Late last year, the Federal Communications Commission got rid of rules meant to keep the internet free and open, and to treat all traffic equally. So what can internet users expect this year? 

Amanda Lotza professor of media studies at the University of Michigan, joined Stateside to walk us through all of the media issues bubbling away on the front burner, including net neutrality and media mergers. 


Listen above for the full conversation, or catch highlights below.


On a definition for net neutrality


"Net neutrality is a rule that was created under the last administrator by the FCC that requires that internet service providers, the company that delivers internet to your home, that they have to treat all content the same way.

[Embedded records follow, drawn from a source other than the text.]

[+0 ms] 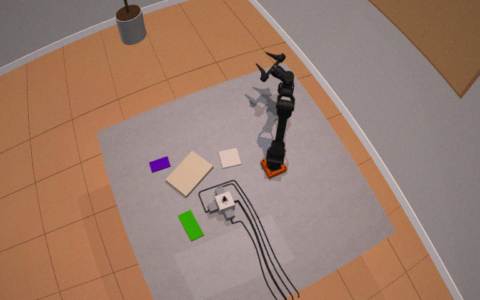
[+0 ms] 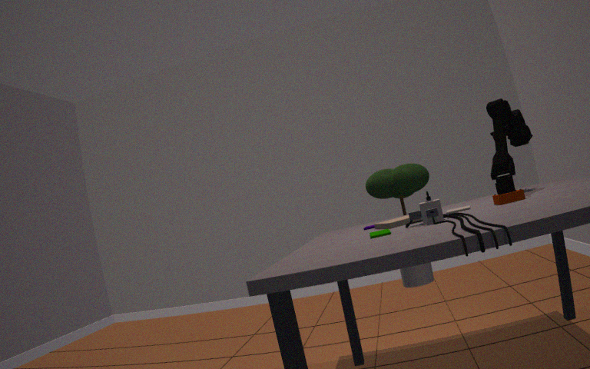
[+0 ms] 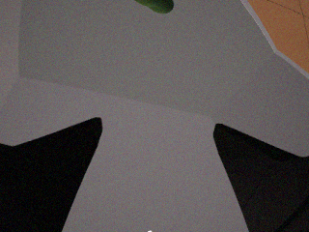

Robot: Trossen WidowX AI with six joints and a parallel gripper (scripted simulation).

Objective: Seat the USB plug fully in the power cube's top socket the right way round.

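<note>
Now: gripper tip 59 cm to the right of the dark USB plug, 42 cm short of it and 23 cm above it. From my gripper tip the other things lie so: green flat block: 64 cm to the left, 61 cm ahead, 32 cm below; beige board: 53 cm ahead, 37 cm to the left, 31 cm below; purple block: 67 cm ahead, 32 cm below, 26 cm to the left.
</note>
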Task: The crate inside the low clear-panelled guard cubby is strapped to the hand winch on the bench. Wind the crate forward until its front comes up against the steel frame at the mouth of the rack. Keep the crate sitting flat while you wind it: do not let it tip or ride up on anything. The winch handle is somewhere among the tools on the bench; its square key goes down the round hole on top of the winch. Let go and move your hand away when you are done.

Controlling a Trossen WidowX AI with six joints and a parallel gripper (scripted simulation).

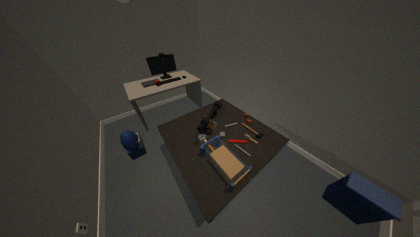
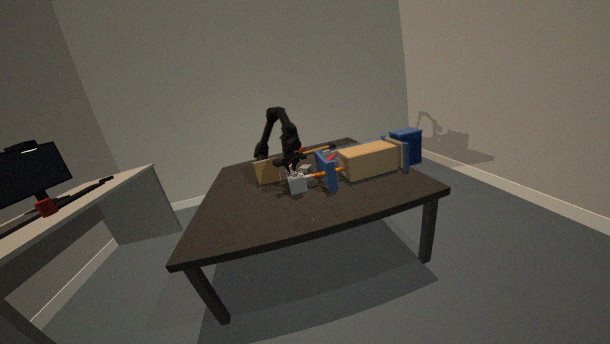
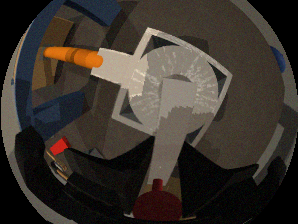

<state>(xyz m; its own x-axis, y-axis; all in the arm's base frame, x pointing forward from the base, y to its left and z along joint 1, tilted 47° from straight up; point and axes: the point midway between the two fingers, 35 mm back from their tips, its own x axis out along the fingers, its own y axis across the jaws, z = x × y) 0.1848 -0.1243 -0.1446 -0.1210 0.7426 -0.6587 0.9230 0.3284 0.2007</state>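
My gripper tip is now 1 cm past the winch handle, 1 cm to the right of it and 2 cm below it. From my gripper tip the other things lie so: red knob: 2 cm behind, 5 cm to the left, 5 cm above; grey hand winch: 5 cm to the right, 6 cm below; blue frame: 18 cm ahead, 3 cm to the right, 2 cm above.
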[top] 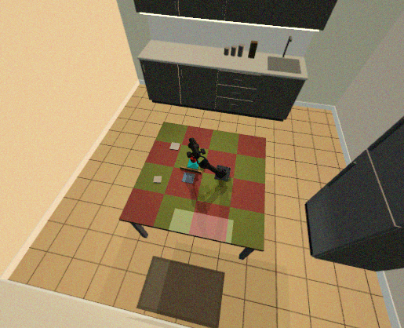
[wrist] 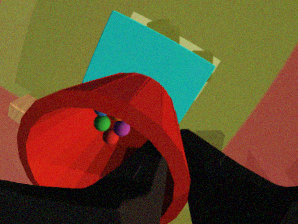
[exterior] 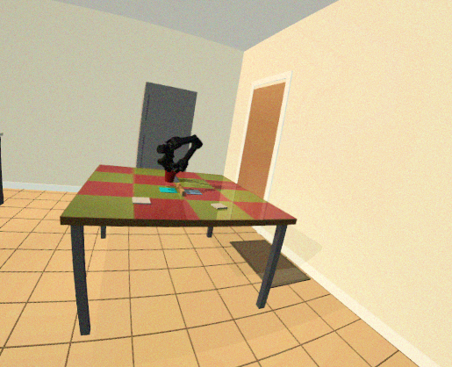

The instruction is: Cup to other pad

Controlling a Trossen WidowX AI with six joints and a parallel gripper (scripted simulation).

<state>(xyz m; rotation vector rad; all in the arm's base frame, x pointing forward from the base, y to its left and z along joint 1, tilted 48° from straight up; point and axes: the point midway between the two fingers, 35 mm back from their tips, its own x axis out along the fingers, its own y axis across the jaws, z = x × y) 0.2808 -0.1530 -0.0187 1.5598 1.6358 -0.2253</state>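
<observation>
Now: the cyan pad 11 cm below my gripper tip, 3 cm ahead of it and 1 cm to the left of it. Also, from my gripper tip: grey-blue pad 19 cm to the left, 11 cm below, 5 cm ahead; red cup 3 cm ahead, 1 cm to the left; wooden bar 10 cm to the left, 9 cm below, 4 cm ahead.
</observation>
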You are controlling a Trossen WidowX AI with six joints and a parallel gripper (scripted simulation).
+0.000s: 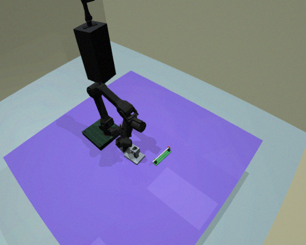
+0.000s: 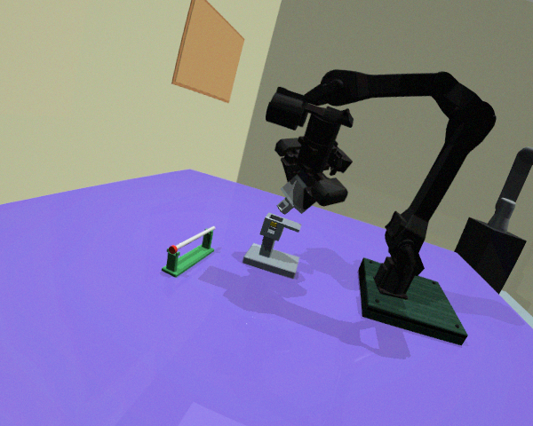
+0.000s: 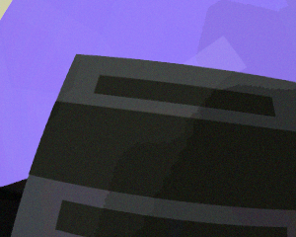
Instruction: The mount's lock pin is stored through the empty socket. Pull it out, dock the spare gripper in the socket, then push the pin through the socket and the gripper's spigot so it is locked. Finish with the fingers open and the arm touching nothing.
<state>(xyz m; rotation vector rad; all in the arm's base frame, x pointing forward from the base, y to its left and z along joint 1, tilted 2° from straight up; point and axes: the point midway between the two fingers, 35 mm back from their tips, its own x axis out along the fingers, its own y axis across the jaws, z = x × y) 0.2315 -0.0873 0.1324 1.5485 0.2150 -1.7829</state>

And so it can't treat certain kinds of files differently and let some go through faster than others, and it can't treat content from certain sites faster than others, and, most importantly, it can't block content."


On the intentions of service providers


"The internet service providers have said things, but their words, I think, probably are less significant than their actions, and the fact that they have lobbied and given so much money in the name of getting rid of these rules suggests that, in fact, they're not going to continue with business as it has always been, but they do have the intention of going after companies that use the internet to make money and asking them to pay fees."

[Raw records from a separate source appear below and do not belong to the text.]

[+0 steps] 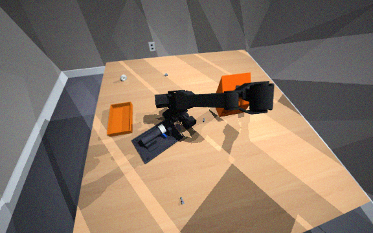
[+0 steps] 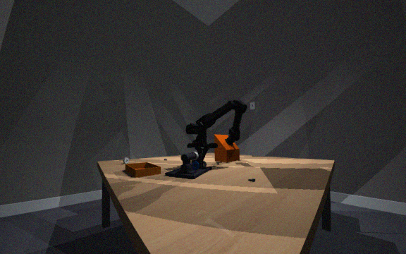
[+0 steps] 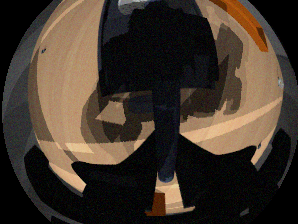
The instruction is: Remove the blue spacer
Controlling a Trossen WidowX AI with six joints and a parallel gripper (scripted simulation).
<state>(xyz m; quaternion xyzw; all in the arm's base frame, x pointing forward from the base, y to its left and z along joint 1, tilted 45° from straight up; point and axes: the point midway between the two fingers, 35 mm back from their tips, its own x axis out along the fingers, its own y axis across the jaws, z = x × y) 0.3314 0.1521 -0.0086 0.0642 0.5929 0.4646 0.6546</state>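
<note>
Right now my gripper tip is 6 cm short of the shaft, 4 cm to the right of it and 3 cm below it. From my gripper tip the other things lie so: orange tray: 34 cm ahead, 6 cm to the right, 4 cm below; white spacer ring: 10 cm ahead, 6 cm to the left, 3 cm above; blue spacer: 10 cm ahead, 7 cm to the left, 2 cm below.
</note>
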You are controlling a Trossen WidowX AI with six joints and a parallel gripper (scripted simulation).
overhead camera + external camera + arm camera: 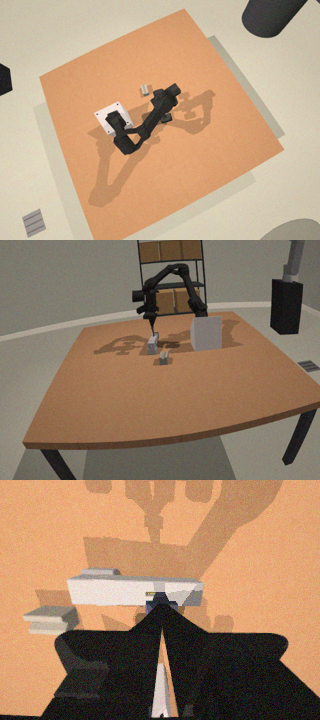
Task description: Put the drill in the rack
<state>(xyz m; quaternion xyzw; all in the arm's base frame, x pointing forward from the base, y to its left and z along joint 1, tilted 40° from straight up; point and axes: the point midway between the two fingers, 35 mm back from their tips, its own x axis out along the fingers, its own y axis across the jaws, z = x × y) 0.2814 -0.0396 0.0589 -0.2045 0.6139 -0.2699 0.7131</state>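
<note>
Right now the blue key is 3 cm below my gripper tip. The rest, counted from my gripper tip: drill 7 cm below, 6 cm to the left; then light grey fixture block 8 cm below, 4 cm to the left; then grey v-notched rack 21 cm to the left, 10 cm below, 5 cm behind.
</note>
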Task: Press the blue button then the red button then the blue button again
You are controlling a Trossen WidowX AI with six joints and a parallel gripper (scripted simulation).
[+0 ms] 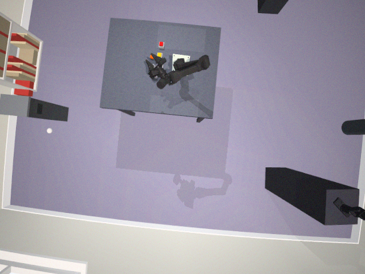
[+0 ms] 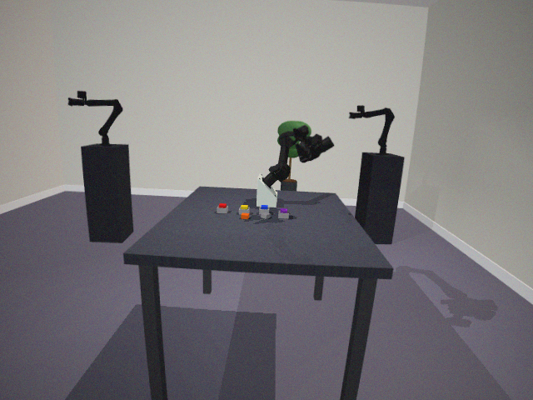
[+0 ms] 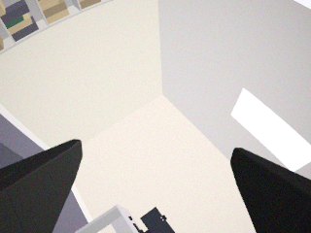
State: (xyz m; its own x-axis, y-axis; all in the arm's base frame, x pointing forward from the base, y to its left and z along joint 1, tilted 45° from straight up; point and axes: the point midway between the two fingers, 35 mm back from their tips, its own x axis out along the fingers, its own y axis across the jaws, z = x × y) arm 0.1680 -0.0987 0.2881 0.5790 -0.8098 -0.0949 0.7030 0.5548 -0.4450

On who loses if net neutrality is lost


"It's the consumers, because, at the end of the day, there are billions of dollars that these companies have – mind you, in many cases they are the dollars that we send them every month for our internet and cable service – but they've used those dollars in order to lobby regulators to have policies that work for them, and it's just the case that there really aren't groups that are able to stand up and organize and explain what seem to be complicated issues, but they really aren't, to people to have them really care and ask their legislators."


On next steps


"At the end of the day ... we need to talk to our legislators, and, instead of the FCC as a government agency making rules that it can then just turn around and remake in the next administration, what we really need is legislators to craft policy that is responsive to what the consumers want, not what the companies want."